Later in the day, in an overgrown, gloomy alley, an old man cracked open the door to his house and muttered quickly and quietly with Jalil before slamming it again. “There is a fork in the path ahead,” the ALP commander told Captain Boise, “and the Taliban are waiting to ambush us on both sides.” The old man had also passed on the location of several IEDs, vital life-saving information. I doubt if he would have spoken to anyone other than Jalil.
Later, Jalil’s mobile phone rang and he started chatting to a friend. “I’m in a firefight in pay-E Moluk right now,” he said amiably, “I’ll call around and see you later and tell you all about it.” A few minutes later he was pointing out a building the Taliban used as a command and control headquarters. The Americans wouldn’t approach it due to the threat from IEDs, so Jalil suggested shooting a missile at it. “That would sort them out,” he laughed.

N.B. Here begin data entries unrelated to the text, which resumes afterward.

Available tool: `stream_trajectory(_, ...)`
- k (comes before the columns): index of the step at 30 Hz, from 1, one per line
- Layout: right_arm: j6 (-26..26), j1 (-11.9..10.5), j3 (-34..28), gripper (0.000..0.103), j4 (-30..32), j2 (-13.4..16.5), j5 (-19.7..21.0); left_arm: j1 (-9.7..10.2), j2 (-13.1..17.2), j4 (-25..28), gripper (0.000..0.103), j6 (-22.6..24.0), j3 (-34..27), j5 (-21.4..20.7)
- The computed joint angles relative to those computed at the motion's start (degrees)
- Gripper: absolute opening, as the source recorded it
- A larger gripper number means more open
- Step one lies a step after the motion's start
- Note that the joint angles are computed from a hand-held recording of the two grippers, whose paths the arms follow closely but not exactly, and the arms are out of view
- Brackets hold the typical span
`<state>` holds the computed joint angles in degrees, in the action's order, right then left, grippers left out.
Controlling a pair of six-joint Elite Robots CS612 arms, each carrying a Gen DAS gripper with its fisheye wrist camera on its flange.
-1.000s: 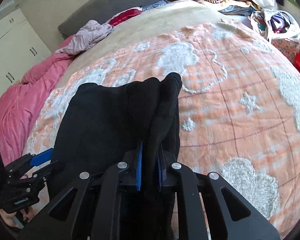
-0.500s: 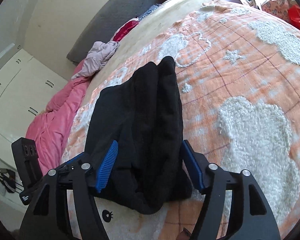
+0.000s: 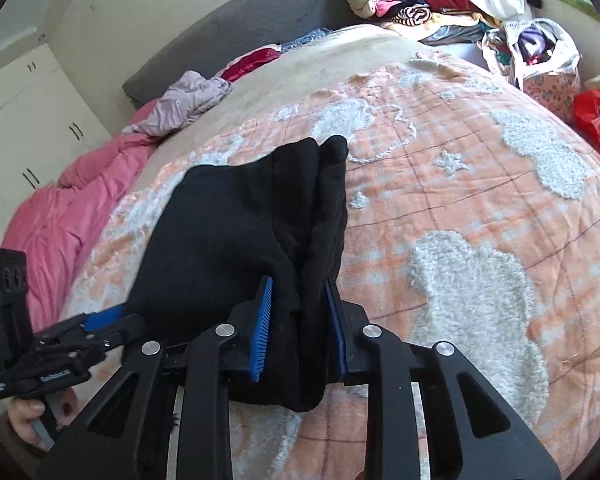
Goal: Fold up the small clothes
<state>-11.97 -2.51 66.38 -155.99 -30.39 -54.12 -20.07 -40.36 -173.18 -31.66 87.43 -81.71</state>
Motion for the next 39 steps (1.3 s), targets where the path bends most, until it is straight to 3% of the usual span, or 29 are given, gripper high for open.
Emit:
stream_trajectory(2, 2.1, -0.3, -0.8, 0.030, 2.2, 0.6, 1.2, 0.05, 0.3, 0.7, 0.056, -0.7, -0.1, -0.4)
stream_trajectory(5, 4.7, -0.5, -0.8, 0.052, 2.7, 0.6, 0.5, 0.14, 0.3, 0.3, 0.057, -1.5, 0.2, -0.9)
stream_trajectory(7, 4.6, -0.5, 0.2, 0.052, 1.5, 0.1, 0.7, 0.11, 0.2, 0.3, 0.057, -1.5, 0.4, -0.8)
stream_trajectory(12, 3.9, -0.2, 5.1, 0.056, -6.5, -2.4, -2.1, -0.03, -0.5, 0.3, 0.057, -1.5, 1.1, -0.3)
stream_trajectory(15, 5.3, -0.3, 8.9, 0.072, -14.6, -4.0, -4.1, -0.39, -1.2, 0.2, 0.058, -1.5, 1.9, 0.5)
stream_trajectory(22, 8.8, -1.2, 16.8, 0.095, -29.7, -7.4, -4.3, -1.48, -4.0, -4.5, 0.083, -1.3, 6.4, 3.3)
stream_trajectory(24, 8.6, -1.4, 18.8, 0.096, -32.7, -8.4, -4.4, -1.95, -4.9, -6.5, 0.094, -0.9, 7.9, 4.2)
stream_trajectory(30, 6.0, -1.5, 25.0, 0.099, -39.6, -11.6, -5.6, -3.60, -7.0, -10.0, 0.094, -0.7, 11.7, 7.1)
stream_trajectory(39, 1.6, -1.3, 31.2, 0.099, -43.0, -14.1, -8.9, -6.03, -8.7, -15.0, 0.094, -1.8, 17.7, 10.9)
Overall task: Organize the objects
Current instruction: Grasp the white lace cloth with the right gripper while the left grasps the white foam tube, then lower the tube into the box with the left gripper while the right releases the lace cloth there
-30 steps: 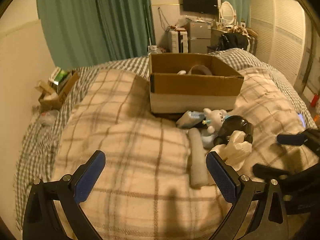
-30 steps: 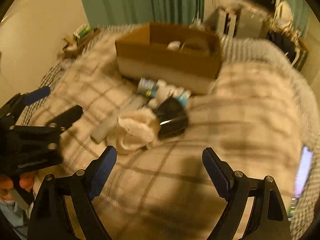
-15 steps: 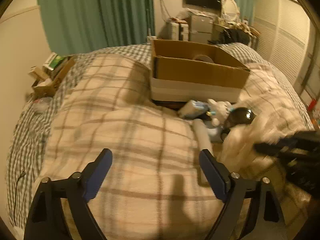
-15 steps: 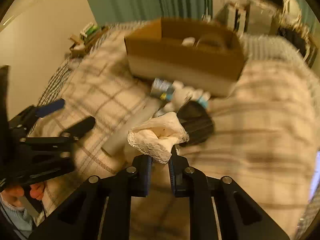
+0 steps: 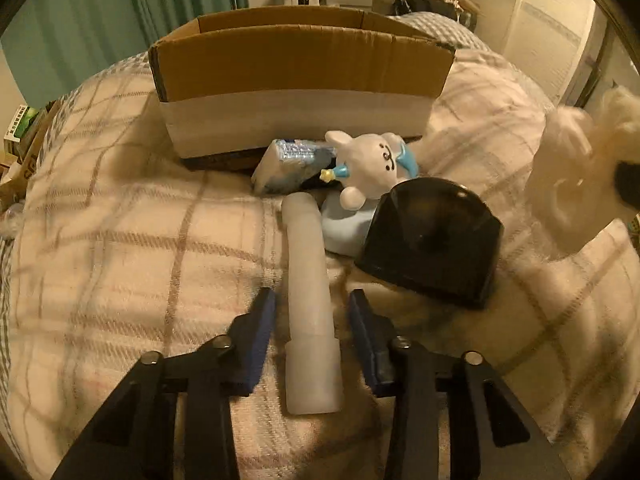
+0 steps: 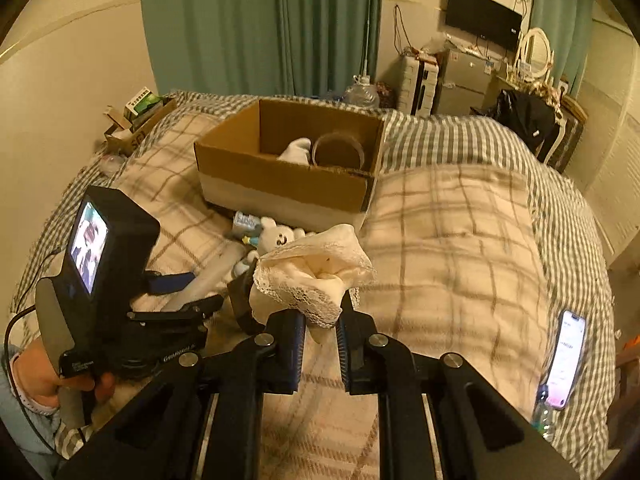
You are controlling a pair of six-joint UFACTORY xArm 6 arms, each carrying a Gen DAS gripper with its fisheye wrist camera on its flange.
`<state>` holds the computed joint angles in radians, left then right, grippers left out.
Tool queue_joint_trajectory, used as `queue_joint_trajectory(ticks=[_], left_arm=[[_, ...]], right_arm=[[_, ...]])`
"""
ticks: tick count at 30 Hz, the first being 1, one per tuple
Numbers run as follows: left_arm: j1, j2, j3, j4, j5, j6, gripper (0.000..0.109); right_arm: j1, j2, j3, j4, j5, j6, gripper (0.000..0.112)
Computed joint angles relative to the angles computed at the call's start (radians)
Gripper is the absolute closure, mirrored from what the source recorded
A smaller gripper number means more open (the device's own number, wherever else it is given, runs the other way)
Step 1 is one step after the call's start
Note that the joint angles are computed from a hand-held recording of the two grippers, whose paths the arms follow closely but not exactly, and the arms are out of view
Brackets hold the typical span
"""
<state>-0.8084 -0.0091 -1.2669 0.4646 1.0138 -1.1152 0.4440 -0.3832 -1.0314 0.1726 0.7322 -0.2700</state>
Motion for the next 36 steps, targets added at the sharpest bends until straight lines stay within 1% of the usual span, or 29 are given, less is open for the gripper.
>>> queue_joint_trajectory(ticks=[1, 3, 6, 9, 11, 14, 17, 20, 22, 24, 26, 27, 30, 32, 34, 36], left_arm=[[-0.004, -0.005, 0.002, 0.01, 0.008, -0.017, 0.091], [-0.008, -0.021, 0.015, 0.02, 0.006, -0.038, 0.092], [-0.028, -0.048, 0.019, 0.06, 0.027, -0.078, 0.093], [-0.056, -0.073, 0.004, 0.114, 0.054, -0.123, 0.093], [-0.083, -0.075, -0.03, 0.167, 0.09, -0.149, 0.093], [-0.103, -0.091, -0.089, 0.247, 0.142, -0.132, 0.093], [-0.101, -0.085, -0.179, 0.317, 0.174, -0.081, 0.093], [-0.067, -0.059, -0.279, 0.353, 0.171, -0.022, 0.093], [-0.042, -0.028, -0.35, 0.375, 0.173, 0.018, 0.093], [-0.017, 0.011, -0.42, 0.393, 0.183, 0.055, 0.093], [0.021, 0.049, -0.48, 0.385, 0.169, 0.089, 0.093], [0.051, 0.072, -0.513, 0.365, 0.153, 0.108, 0.093], [0.106, 0.111, -0.556, 0.328, 0.129, 0.138, 0.093], [0.141, 0.136, -0.566, 0.306, 0.111, 0.152, 0.093], [0.175, 0.151, -0.549, 0.275, 0.075, 0.158, 0.093], [0.191, 0.172, -0.539, 0.259, 0.059, 0.161, 0.093]], right_arm=[[-0.001, 0.001, 0.003, 0.002, 0.001, 0.0, 0.099], [-0.002, -0.002, 0.008, 0.001, 0.001, 0.003, 0.099], [0.002, -0.024, 0.021, -0.001, -0.003, 0.003, 0.099], [-0.003, -0.046, 0.024, -0.01, -0.012, 0.008, 0.099], [-0.006, -0.057, 0.02, -0.017, -0.018, 0.012, 0.099], [-0.015, -0.057, -0.011, 0.012, -0.013, -0.013, 0.099], [-0.019, -0.032, -0.089, 0.049, -0.021, -0.062, 0.099], [-0.008, 0.024, -0.201, 0.026, -0.045, -0.07, 0.099], [0.002, 0.087, -0.301, -0.003, -0.055, -0.067, 0.099], [0.01, 0.16, -0.41, -0.003, -0.041, -0.067, 0.099], [0.018, 0.267, -0.556, 0.007, -0.007, -0.065, 0.099], [0.02, 0.305, -0.606, 0.004, 0.006, -0.06, 0.099], [0.032, 0.475, -0.82, -0.015, 0.068, -0.034, 0.099], [0.035, 0.555, -0.912, -0.023, 0.092, -0.024, 0.099], [0.037, 0.645, -1.005, -0.024, 0.117, -0.013, 0.099], [0.036, 0.721, -1.069, -0.018, 0.133, 0.005, 0.099]])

Eventually Captain Boise decided the patrol had gone far enough. As he told Jalil that he and his men were leaving, I thought the ALP commander suddenly looked rather vulnerable. Today he had had the might of the US Army on his side, with its seemingly endless firepower and yet only one Talib had been killed. When the Americans leave, he would be back at his checkpoint, surrounded on all sides by enemies and with barely enough ammunition to last an hour.
I left the next day, but Jalil’s ALP and the ANA stationed nearby, joined forces and spent several more days battling the Taliban in and around Pay-E Moluk. I heard later that sadly, Abdul Jalil was killed during the fighting.